Frequently Asked Questions¶
Does X library do the same thing?¶
See Prior Work.
In particular, does the library in question know to invalidate when your source
code changes? What if foo()
calls bar()
, foo()
is cached, and
bar()
changes?
Just use a workflow manager¶
Workflow managers help when you need to get a fresh copy of the results, but they have a blind spot. lot of engineers practice iterative development where small changes are common. Do you have to rerun a long-running task if one line changes?
The better answer is: Use both. Workflow managers decide whether or not to run
your program. If they decide to run your program, charmonium.cache
will
speed that up.
Does this work on instance methods?¶
Yes.
>>> from charmonium.cache import memoize
>>> class Class:
... def __init__(self, y):
... self.y = y
... @memoize()
... def foo(self, x):
... print("Recomputing")
... return x + self.y
...
>>> obj = Class(3)
>>> obj.foo(4)
Recomputing
7
>>> obj.foo(4)
7
>>> obj.y = 5
>>> obj.foo(4)
Recomputing
9
Just make sure to put the @classmethod
and @staticmethod
above the @memoize()
, as usual.
Does the cache detect changing something by inheritance?¶
Yes.
class A:
def foo(self):
return 1
class B(A):
pass
@memoize()
def do_foo(obj):
return obj.foo()
print(do_foo(B())) # prints 1
...
class A:
def foo(self):
return 2
...
print(do_foo(B())) # prints 2
This works because the library does not use the default language hash
. It uses
a comprehensive charmonium.freeze
, which takes into account the methods
attached to an object. Likewise, the cache will detect adding the method in the
child class.
...
class B(A):
def foo(self):
return 3
...
print(do_foo(B())) # prints 3
Does the cache know about global variables?¶
Yes.
>>> from charmonium.cache import memoize
>>> i = 0
>>> @memoize()
... def square(x):
... return x**2 + i
...
>>> print(square(4))
16
>>> i = 1
>>> print(square(4))
17
charmonium.freeze
knows how to find the closure of the function square
, which
includes the global variables it refernces.
Does the cache know about reflection?¶
The cache is safe with respect to getattr
reflection. This is because
charmonium.freeze
hashes all of the attributes.
>>> from charmonium.cache import memoize
>>> @memoize()
... def get_x(obj):
... return getattr(obj, "x")
...
>>> class Struct:
... pass
>>> obj = Struct()
>>> obj.x = 4
>>> get_x(obj)
4
>>> obj.x = 5
>>> get_x(obj)
5
However, the cache doesn’t know about purely string-based reflection, like
globals()["variable"]
. This is a useful escape hatch when you want the cache
to ignore something.
>>> from charmonium.cache import memoize
>>> @memoize()
... def get_x():
... return globals()["x"]
...
>>> x = 4
>>> get_x()
4
>>> x = 5
>>> get_x() # we get a stale result
4
How does the cache know about source-code changes in a C library?¶
It doesn’t. That is one of the shortcomings. However, in practice this is probably ok. Most C libraries are not going to be changing frequently (projects that use Numpy rarely change Numpy).

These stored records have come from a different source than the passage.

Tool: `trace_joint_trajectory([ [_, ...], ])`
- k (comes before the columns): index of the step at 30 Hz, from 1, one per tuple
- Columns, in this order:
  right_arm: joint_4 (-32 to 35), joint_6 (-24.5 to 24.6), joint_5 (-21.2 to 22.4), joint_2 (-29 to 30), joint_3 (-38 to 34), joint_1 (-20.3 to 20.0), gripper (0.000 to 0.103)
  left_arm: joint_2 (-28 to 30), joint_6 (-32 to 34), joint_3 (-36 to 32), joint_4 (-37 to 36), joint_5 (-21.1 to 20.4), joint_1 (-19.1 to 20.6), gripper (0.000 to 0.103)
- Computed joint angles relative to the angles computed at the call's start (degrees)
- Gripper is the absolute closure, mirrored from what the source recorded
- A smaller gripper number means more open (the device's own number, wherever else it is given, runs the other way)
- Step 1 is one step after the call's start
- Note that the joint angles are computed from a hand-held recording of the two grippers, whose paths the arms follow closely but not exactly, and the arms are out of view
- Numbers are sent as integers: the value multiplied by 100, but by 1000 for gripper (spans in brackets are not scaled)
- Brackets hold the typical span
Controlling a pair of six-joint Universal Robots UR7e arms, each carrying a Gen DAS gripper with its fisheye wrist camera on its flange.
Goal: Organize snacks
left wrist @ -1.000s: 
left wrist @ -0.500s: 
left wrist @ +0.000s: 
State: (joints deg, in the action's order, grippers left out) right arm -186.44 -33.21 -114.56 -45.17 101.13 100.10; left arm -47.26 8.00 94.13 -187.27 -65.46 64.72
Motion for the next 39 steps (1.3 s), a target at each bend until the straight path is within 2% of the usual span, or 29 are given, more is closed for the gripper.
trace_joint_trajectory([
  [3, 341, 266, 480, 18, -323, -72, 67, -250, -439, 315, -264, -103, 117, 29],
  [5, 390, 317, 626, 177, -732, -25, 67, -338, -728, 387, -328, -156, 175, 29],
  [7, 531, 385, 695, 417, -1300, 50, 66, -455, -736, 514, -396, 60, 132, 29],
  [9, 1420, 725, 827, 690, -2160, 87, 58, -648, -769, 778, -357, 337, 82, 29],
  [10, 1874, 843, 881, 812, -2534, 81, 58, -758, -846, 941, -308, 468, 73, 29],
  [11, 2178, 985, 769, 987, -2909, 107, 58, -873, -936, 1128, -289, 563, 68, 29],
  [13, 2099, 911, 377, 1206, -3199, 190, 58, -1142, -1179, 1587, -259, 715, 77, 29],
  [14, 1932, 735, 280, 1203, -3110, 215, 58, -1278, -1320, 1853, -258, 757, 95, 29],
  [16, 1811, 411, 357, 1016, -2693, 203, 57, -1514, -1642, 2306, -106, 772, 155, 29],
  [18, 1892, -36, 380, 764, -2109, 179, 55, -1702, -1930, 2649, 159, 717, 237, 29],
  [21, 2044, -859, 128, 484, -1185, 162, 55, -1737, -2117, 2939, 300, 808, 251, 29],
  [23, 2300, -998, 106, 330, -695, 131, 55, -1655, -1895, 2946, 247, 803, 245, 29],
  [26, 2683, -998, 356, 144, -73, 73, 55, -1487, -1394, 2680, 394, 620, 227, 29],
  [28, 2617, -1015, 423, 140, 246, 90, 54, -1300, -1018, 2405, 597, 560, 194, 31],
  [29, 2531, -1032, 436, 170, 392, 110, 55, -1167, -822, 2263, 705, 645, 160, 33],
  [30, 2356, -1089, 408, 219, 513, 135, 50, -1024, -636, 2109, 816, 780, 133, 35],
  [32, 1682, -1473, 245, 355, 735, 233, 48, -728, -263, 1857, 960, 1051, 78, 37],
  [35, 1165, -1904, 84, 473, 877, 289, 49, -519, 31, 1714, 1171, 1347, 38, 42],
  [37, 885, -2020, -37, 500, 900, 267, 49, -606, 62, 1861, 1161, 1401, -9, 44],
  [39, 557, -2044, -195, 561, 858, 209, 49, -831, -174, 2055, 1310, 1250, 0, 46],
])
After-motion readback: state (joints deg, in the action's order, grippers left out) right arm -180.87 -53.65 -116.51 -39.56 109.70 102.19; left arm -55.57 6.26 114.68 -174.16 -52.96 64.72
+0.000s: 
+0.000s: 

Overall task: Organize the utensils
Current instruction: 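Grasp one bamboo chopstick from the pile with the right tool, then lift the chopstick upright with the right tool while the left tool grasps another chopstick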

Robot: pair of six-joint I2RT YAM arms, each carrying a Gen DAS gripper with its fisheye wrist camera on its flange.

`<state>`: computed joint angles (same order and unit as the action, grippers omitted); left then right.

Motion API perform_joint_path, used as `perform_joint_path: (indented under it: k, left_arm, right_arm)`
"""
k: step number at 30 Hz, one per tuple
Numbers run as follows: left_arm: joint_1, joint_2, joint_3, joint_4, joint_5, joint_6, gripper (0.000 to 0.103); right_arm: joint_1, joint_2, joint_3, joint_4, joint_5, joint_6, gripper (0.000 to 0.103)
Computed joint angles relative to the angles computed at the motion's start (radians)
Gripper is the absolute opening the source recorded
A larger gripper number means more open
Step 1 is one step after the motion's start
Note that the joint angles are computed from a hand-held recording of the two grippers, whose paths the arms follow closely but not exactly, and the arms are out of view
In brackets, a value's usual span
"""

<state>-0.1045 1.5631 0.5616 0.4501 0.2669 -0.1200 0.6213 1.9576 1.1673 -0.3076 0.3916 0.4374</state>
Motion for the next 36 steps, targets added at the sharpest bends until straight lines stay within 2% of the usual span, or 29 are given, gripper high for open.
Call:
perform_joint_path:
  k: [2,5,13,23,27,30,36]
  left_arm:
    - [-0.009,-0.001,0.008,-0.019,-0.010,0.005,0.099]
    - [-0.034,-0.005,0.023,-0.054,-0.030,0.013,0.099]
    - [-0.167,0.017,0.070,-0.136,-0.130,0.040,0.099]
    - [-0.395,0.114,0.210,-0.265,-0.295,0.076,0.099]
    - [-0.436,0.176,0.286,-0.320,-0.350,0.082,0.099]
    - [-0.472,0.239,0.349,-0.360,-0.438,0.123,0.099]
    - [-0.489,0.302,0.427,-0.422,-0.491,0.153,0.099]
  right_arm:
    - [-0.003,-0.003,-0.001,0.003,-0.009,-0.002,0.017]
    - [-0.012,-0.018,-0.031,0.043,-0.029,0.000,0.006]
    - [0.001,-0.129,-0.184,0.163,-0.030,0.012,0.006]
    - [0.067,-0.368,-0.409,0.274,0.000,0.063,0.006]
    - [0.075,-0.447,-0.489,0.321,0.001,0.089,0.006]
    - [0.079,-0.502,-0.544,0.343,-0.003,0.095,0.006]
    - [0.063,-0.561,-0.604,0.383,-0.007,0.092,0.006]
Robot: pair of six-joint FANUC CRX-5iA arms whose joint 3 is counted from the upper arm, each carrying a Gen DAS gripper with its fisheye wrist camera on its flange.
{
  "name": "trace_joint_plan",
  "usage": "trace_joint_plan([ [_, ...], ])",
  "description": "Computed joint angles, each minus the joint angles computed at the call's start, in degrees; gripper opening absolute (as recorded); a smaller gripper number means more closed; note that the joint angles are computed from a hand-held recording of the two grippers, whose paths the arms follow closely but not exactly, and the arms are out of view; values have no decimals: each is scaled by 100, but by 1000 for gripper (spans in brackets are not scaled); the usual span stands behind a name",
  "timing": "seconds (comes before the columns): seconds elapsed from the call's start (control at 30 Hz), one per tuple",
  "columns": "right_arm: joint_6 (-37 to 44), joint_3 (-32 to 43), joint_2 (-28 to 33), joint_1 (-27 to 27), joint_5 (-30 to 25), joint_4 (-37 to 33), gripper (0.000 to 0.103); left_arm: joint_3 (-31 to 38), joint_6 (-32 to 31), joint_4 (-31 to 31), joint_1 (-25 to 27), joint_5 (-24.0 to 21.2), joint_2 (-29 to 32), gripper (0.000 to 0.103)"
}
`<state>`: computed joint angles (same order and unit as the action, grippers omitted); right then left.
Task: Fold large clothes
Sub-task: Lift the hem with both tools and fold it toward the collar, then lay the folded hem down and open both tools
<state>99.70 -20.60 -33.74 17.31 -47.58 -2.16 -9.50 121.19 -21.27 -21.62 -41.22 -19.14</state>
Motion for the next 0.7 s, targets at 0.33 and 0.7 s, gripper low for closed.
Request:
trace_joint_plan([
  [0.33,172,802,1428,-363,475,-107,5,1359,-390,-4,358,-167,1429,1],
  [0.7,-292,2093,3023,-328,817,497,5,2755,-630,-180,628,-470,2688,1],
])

What about impure functions?¶
The library does its best to detect language-level impurities: that is,
modifying global variables. However, there exist environmental impurities:
open(file).read()
will be non-deterministic if the underlying file
changes. This library has a much harder time detecting this, but it should be
fairly obvious to the user when they write a non-deterministic function. Don’t
cache those.
What about reading the filesystem or network?¶
Unfortunately, this library can’t tell if your function reads the filesystem or network to get its result. If you still want to cache this function, see Capturing Filesystem Side-Effects.
I’m working on a way of detecting this kind of impurity and warning the user, so they don’t get blindsided by stale results.
What about random number generators?¶
The RNG state for builtin random
and most other random number generators is
stored in a module-level global variable, which means the cache will know to
re-call the function.
>>> from charmonium.cache import memoize
>>> from random import randint, seed; seed(1)
>>> @memoize()
... def foo():
... return randint(0, 10)
...
>>> foo()
4
>>> foo()
1
I’m still not convinced this is safe for my particular use-case.¶
If you suspect the cache is returning stale results, you can disable it globally
with export CHARMONIUM_CACHE_DISABLE=1
. This makes it easy to tell if this
library is causing your problem.
This library is not invalidating when it should or invalidating when it shouldn’t.¶
You’ve found a bug. See Debugging if you want to debug this yourself. Please file it on GitHub, so I know about it.
Isn’t Pickle insecure?¶
This library is un/pickling data that one of your dependent packages wrote. If that dependent package was malicious, it could already execute arbitrary code on your machine when you included it in your project. Using this library does not increase your attack surface. Always vet your dependencies.